» Work instruction:
From the first line of the data below through the line bearing "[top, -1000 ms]", reproduce each line exactly; do not include pictures.

----------------------------------------

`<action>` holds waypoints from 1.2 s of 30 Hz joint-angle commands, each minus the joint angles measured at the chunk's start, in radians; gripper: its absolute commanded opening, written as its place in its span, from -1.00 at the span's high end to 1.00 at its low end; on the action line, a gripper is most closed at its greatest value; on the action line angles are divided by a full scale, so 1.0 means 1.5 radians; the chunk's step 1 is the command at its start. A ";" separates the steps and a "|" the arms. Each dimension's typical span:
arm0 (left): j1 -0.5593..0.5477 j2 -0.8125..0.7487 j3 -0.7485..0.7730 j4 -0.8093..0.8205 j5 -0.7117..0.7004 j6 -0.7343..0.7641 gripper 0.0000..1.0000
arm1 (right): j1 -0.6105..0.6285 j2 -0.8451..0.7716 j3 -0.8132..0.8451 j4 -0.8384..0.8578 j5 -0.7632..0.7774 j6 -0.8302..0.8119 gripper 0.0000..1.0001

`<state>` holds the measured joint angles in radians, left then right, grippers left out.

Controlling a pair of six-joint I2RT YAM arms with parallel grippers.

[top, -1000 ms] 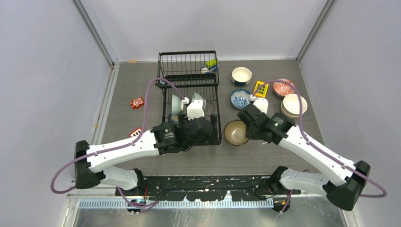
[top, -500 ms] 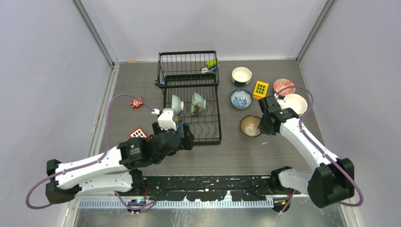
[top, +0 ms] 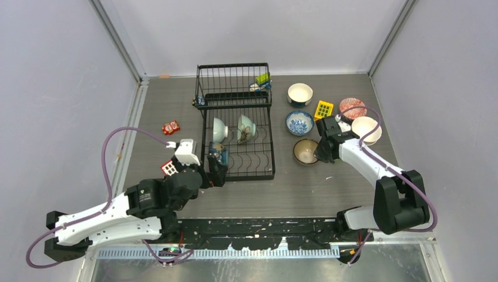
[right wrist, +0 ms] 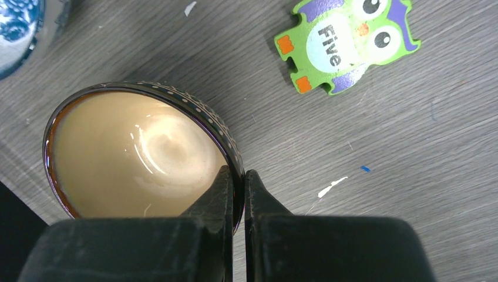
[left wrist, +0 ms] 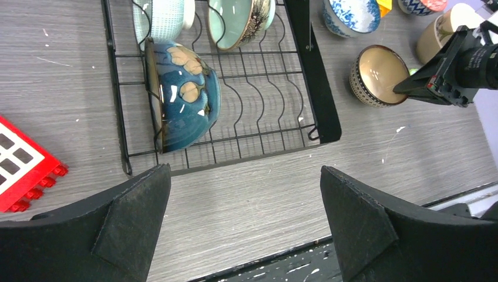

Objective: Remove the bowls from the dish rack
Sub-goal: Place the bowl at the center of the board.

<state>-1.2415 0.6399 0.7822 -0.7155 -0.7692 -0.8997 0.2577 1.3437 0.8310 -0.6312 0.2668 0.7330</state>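
Note:
The black wire dish rack (top: 265, 165) stands mid-table. In it a blue flowered bowl (left wrist: 185, 100) stands on edge, with a pale ribbed bowl (left wrist: 164, 17) and a teal bowl (left wrist: 238, 20) behind it. My left gripper (left wrist: 242, 170) hangs open and empty over the table, just in front of the rack's near edge (left wrist: 317, 88). My right gripper (right wrist: 238, 173) is shut on the rim of a brown bowl (right wrist: 135, 155) with a cream inside. That bowl (top: 306, 151) is low at the table, right of the rack.
Right of the rack are a white bowl (top: 300, 93), a blue-and-white bowl (top: 299, 122), a red-patterned bowl (top: 352, 107) and a cream bowl (top: 366, 129). A yellow block (top: 323, 110), red blocks (top: 170, 127) and a green owl piece (right wrist: 346, 41) lie about.
My left arm has drawn back from the rack toward the near left, still open. My right arm has carried the brown bowl right and away from me, then slightly back left.

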 commanded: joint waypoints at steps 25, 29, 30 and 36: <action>0.000 0.034 0.014 -0.008 -0.045 0.010 -0.99 | -0.004 -0.001 -0.028 0.070 -0.027 0.027 0.32; 0.000 0.040 0.009 -0.014 -0.055 0.014 -0.99 | -0.005 -0.024 -0.013 0.048 -0.029 0.021 -0.15; -0.001 0.045 0.010 -0.022 -0.056 0.013 -0.98 | -0.004 -0.032 -0.007 0.037 -0.026 0.019 -0.24; 0.003 0.085 0.037 -0.078 -0.065 0.016 -0.99 | -0.001 -0.153 0.045 -0.048 -0.018 -0.004 -0.44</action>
<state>-1.2411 0.7403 0.7849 -0.7815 -0.8150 -0.8825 0.2550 1.2606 0.8017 -0.6189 0.2188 0.7586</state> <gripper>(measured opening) 0.993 0.706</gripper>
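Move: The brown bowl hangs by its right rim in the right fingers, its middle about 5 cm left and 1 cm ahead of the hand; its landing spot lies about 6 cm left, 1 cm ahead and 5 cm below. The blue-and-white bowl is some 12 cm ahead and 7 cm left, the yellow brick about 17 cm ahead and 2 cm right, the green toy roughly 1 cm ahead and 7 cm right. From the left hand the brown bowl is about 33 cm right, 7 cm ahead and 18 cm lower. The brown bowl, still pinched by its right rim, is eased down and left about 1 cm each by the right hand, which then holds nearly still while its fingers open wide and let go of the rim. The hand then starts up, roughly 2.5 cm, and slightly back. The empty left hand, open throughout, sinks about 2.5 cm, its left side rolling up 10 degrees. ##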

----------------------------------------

» Answer to this exercise:
`<action>` holds waypoints from 1.2 s of 30 Hz joint-angle commands, each minus the joint angles measured at the chunk's start, in radians; gripper: its absolute commanded opening, written as its place in its span, from -1.00 at the span's high end to 1.00 at its low end; on the action line, a gripper is most closed at its greatest value; on the action line angles are divided by a full scale, so 1.0 means 1.5 radians; the chunk's step 1 is the command at its start. A ";" separates the steps and a "|" the arms. Each dimension's typical span:
arm0 (left): j1 -0.5593..0.5477 j2 -0.8125..0.7487 j3 -0.7485..0.7730 j4 -0.8093..0.8205 j5 -0.7117..0.7004 j6 -0.7343..0.7641 gripper 0.0000..1.0000
arm1 (right): j1 -0.6105..0.6285 j2 -0.8451..0.7716 j3 -0.8132..0.8451 j4 -0.8384..0.8578 j5 -0.7632..0.7774 j6 -0.8302..0.8119 gripper 0.0000..1.0001

`<state>` holds the measured joint angles in radians, left then right, grippers left out.

Controlling a pair of six-joint I2RT YAM arms with parallel grippers.

[top, -1000 ms] 

There is nothing more to this answer.